NOZ medizinisch-technische Fachhandelsgesellschaft mbH aus Ludwigsburg in Baden-Württemberg ist ein Fachhändler für medizintechnische Geräte und Verbrauchsmaterialien in der Metropolregion Stuttgart. Das Unternehmen beliefert Arztpraxen, Kliniken und medizinische Versorgungszentren in der Region Stuttgart-Ludwigsburg-Heilbronn. Ludwigsburg liegt nördlich von Stuttgart im gleichnamigen Landkreis und bildet einen strategisch günstigen Standort für die Distribution von medizinischen Produkten.

Mit über zwei Jahrzehnten Erfahrung in der Branche hat sich NOZ einen soliden Ruf erarbeitet, insbesondere für zuverlässigen Service und hochwertige Produkte. Durch enge Kooperationen mit namhaften Herstellern und Anbietern kann das Unternehmen aktuelle Trends und technologische Entwicklungen im Gesundheitswesen schnell in sein Sortiment integrieren.

Leistungen und Produkte

NOZ vertreibt ein umfassendes Sortiment an Medizinprodukten für den ambulanten und stationären Gesundheitsbereich. Das Angebot umfasst unter anderem:

  • Diagnostische Geräte: Hierzu zählen u.a. Blutdruckmessgeräte, EKG- und Ultraschalldiagnosesysteme, die Ärzten helfen, präzise Diagnosen zu stellen.
  • Praxisausstattung: Dazu gehören Möblierungen wie Untersuchungsliegen, Büromöbel und weitere wichtige Einrichtungsgegenstände, die funktionale und ansprechende Arbeitsumgebungen schaffen.
  • Medizinische Verbrauchsmaterialien: Dazu zählen Einwegartikel wie Verbandmaterialien, Spritzen und Desinfektionsmittel, die in der täglichen Praxis unverzichtbar sind.

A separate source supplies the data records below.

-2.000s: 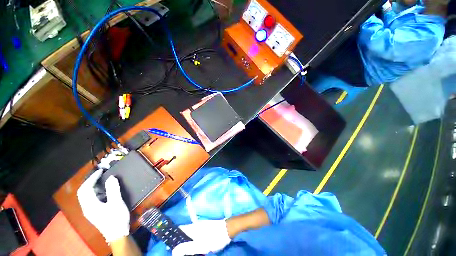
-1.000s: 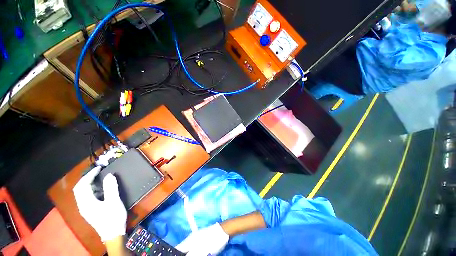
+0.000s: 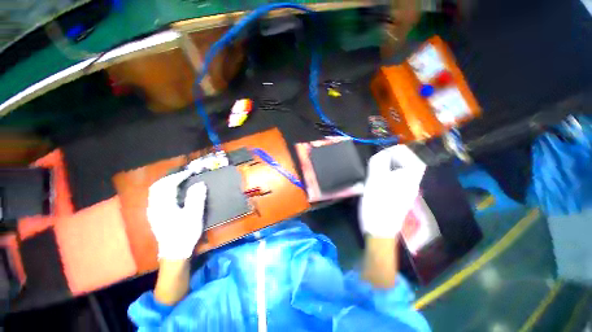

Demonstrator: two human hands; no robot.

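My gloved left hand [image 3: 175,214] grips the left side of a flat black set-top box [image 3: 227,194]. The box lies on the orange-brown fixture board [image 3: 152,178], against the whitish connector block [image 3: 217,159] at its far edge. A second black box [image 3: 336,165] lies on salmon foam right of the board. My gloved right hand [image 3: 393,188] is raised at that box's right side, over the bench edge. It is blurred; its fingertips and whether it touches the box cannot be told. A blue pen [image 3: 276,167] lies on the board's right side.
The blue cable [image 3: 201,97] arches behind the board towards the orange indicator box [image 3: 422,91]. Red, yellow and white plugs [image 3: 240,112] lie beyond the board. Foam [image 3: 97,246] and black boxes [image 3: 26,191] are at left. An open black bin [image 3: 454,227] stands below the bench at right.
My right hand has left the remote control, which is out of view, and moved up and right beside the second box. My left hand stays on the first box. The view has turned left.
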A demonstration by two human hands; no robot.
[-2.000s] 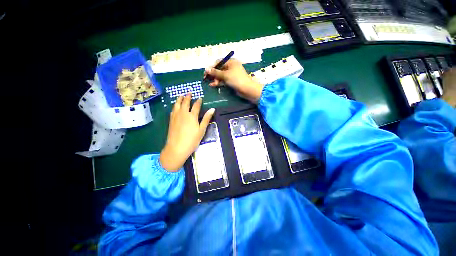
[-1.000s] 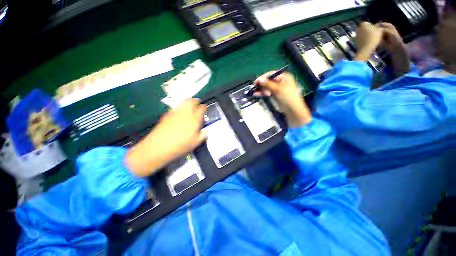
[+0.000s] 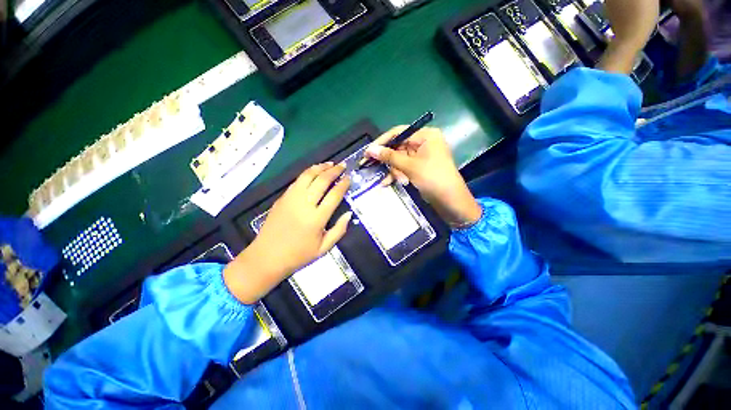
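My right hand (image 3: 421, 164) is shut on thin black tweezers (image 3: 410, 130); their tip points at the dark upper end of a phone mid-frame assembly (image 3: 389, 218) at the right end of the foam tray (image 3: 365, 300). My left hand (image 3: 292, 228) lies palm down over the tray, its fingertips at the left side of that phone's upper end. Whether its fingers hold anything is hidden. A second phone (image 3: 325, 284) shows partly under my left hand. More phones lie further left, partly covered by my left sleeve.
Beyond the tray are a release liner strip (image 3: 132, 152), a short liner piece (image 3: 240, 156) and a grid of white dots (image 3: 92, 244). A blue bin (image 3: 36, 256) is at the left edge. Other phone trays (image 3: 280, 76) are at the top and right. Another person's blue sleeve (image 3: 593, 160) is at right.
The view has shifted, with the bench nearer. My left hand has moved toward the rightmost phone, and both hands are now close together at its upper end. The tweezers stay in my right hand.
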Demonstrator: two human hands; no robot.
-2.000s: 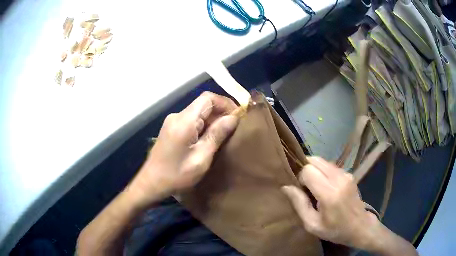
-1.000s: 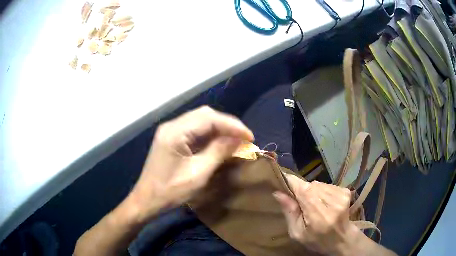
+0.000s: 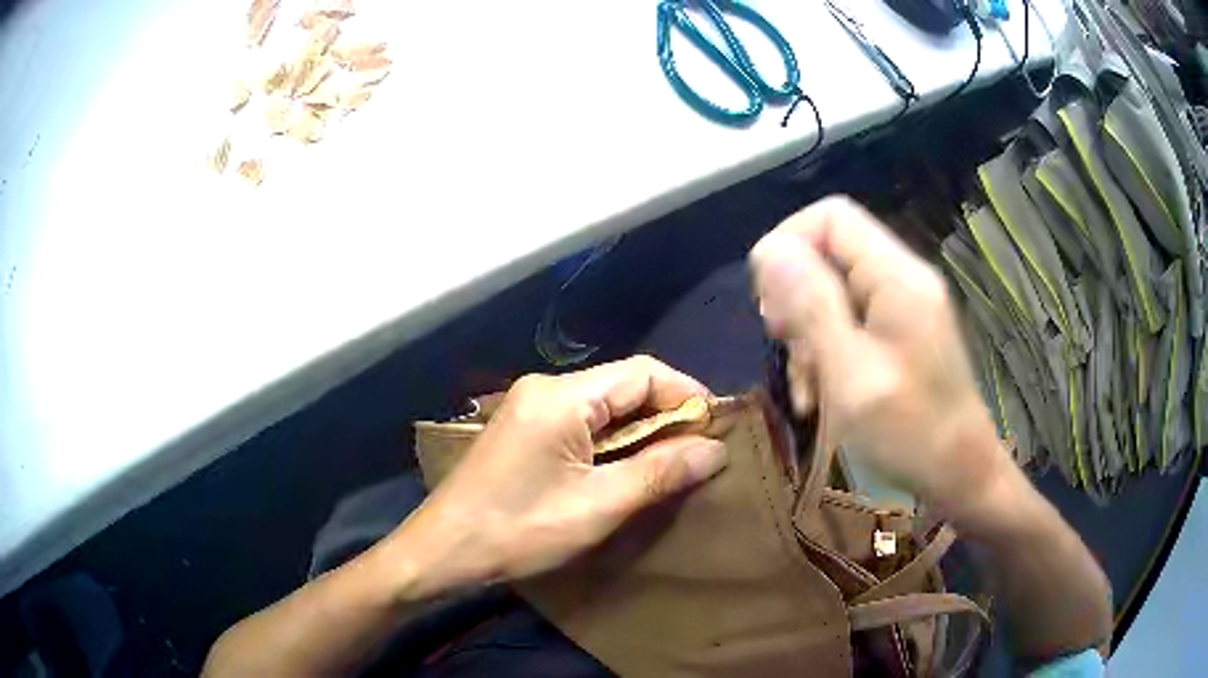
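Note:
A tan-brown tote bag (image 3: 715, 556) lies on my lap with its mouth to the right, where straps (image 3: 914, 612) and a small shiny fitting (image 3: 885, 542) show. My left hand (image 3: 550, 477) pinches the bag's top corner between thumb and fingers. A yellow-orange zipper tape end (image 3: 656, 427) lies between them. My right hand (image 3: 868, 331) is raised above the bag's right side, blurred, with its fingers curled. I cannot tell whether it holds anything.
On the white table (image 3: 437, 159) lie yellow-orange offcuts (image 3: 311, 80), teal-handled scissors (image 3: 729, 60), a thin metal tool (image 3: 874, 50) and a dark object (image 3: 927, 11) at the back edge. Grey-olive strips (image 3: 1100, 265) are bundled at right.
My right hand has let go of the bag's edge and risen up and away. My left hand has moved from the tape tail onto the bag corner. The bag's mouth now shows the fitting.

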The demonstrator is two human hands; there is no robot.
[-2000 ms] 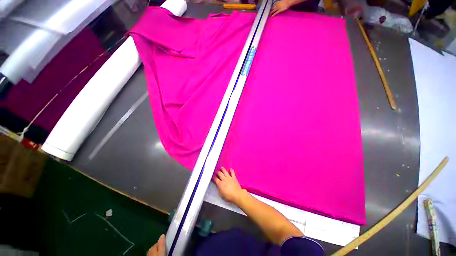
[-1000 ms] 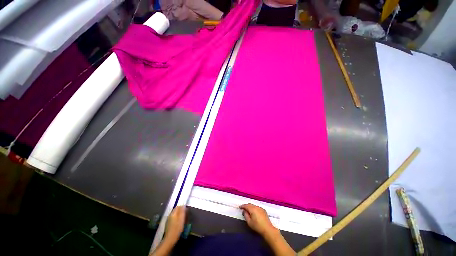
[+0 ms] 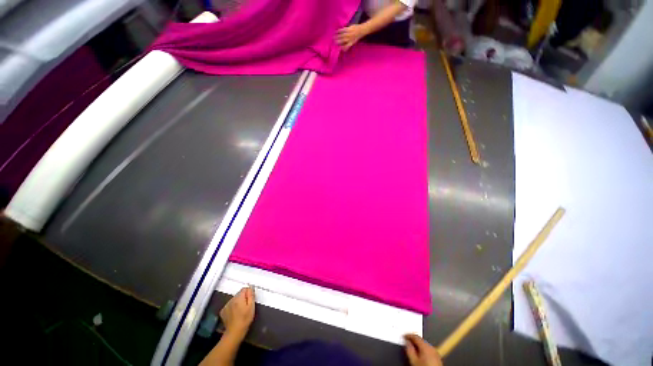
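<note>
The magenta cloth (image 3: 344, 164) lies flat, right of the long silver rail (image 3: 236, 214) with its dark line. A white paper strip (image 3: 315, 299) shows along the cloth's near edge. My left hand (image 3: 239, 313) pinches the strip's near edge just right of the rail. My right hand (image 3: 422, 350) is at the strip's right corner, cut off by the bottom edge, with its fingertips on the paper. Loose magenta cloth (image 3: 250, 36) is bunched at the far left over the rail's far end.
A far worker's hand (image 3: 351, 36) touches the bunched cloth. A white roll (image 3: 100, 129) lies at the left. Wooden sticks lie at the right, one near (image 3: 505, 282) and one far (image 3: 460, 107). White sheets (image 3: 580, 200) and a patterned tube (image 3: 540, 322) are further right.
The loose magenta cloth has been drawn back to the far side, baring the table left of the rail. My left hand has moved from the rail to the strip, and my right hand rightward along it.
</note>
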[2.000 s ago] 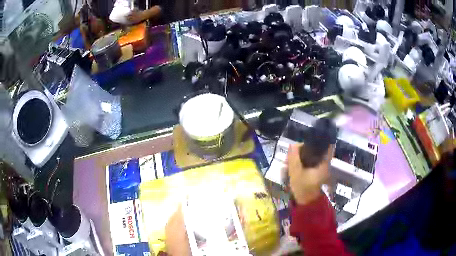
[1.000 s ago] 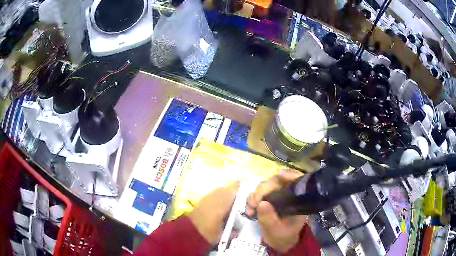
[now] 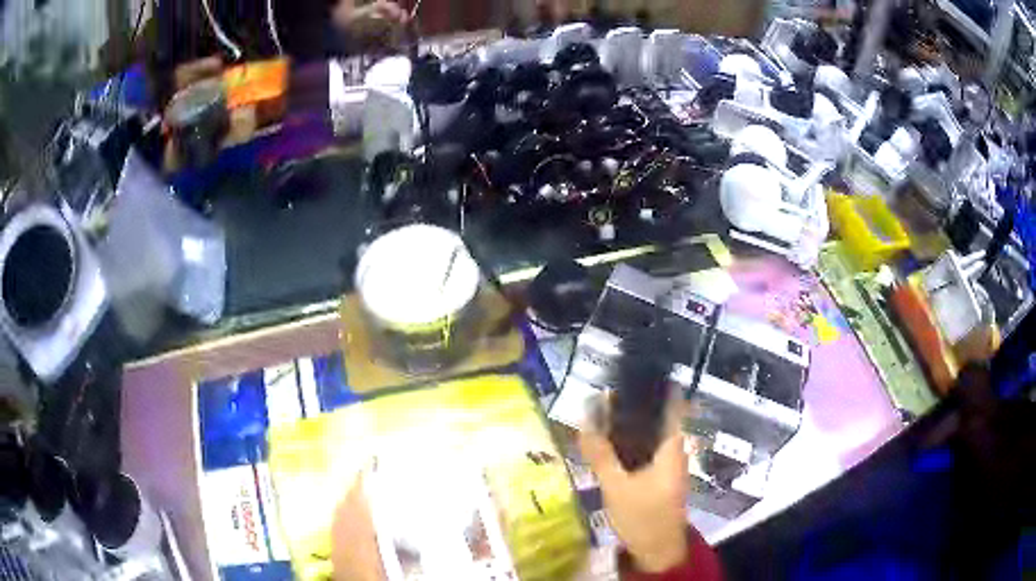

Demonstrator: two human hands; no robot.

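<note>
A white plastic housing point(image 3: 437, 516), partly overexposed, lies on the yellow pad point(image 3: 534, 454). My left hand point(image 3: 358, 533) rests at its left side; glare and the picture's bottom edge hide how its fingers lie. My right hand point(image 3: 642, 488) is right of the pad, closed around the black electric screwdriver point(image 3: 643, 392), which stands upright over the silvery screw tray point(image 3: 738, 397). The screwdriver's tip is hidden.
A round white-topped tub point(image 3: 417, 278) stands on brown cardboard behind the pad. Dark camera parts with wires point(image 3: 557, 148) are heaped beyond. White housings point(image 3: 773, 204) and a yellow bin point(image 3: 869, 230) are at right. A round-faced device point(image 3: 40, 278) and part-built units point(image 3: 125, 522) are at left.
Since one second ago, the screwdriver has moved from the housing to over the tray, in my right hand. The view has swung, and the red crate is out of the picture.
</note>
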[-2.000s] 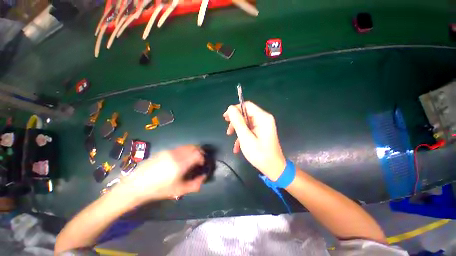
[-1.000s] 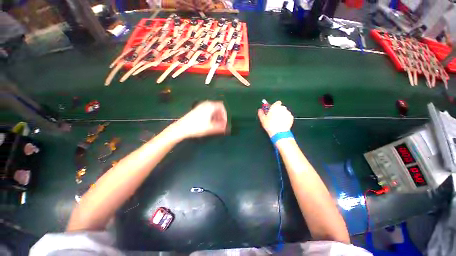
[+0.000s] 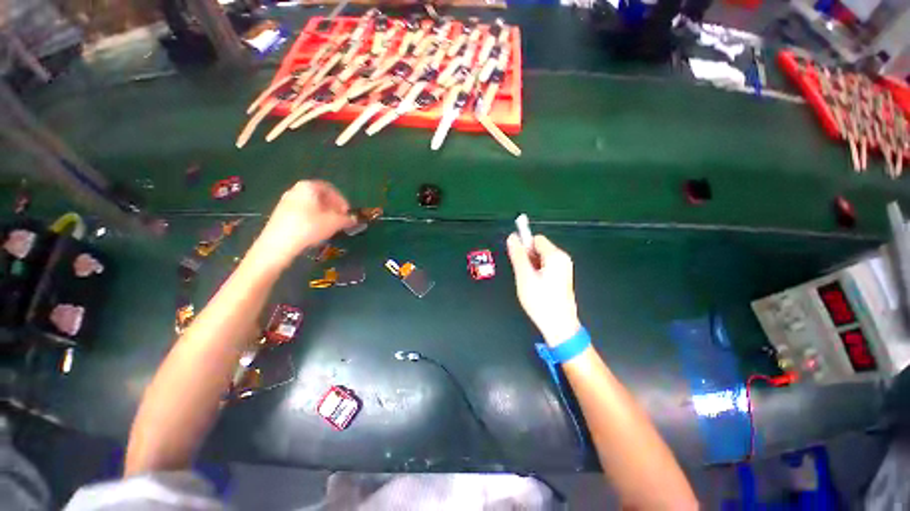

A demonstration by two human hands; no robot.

Kunden in der Region Stuttgart-Ludwigsburg werden nicht nur mit einem persönlichen Außendienst betreut, der regelmäßig Schulungen und Beratungen anbietet, sondern profitieren auch von einem schnellen Lieferservice, der sicherstellt, dass benötigte Artikel zeitnah zur Verfügung stehen. NOZ legt großen Wert auf Qualitätssicherung und ist entsprechend den strengen Anforderungen der Medizinprodukterichtlinien zertifiziert.

Regulatorische Einordnung

NOZ agiert innerhalb der strengen regulatorischen Vorgaben der Europäischen Union und stellt sicher, dass alle angebotenen Produkte den Richtlinien für Medizinprodukte (MDR) entsprechen. Das Unternehmen verfolgt ein umfassendes Qualitätsmanagement-System, das die Konformität der Produkte überwacht und kontinuierlich verbessert. Dies gewährleistet nicht nur die Sicherheit und Qualität der Produkte, sondern auch das Vertrauen der Kunden in die medizinischen Lösungen, die angeboten werden.

Regionale Bedeutung

In der Metropolregion Stuttgart-Ludwigsburg ist das Gesundheitswesen ein bedeutender Wirtschaftszweig. NOZ trägt aktiv zur regionalen Gesundheitsversorgung bei und stellt sicher, dass medizinisches Fachpersonal über die benötigten Ressourcen verfügt, um erstklassige Patientenversorgung zu gewährleisten. Durch die enge Zusammenarbeit mit lokalen Gesundheitsinstitutionen kann das Unternehmen die spezifischen Bedürfnisse der Region genau erfassen und adäquate Lösungen anbieten, die auf die Gegebenheiten vor Ort abgestimmt sind.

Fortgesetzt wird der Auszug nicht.